> _PROBLEM DETAILS_
From the following material, work out how many lines include the string "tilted"; respond with the number only.

> _DATA EXTRACT_
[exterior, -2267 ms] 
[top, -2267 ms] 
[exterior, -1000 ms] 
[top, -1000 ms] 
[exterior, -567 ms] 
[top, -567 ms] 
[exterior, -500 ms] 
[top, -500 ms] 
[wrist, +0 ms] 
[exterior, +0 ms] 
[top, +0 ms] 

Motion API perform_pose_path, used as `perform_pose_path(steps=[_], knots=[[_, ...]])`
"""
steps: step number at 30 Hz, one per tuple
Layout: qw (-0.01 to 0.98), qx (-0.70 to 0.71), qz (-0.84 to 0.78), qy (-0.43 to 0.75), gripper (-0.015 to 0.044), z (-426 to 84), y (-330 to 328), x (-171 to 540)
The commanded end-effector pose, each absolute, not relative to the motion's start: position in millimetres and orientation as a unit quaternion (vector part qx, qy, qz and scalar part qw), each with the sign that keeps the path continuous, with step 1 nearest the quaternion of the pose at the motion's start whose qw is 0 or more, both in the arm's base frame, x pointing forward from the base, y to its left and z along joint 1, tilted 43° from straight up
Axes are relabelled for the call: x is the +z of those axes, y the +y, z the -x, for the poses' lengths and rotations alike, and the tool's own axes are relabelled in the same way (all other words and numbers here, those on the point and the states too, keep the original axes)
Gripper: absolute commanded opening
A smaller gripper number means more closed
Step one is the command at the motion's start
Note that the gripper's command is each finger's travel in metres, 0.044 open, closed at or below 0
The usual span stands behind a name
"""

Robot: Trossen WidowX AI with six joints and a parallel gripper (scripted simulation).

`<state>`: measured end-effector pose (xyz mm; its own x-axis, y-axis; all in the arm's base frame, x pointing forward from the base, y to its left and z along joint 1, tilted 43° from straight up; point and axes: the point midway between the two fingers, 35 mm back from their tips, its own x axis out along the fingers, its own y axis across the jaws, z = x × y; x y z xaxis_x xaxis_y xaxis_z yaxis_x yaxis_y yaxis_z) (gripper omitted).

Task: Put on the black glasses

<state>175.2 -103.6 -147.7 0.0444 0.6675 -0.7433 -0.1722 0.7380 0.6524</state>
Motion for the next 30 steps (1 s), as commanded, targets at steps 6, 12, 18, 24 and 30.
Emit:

> _OUTPUT BELOW_
2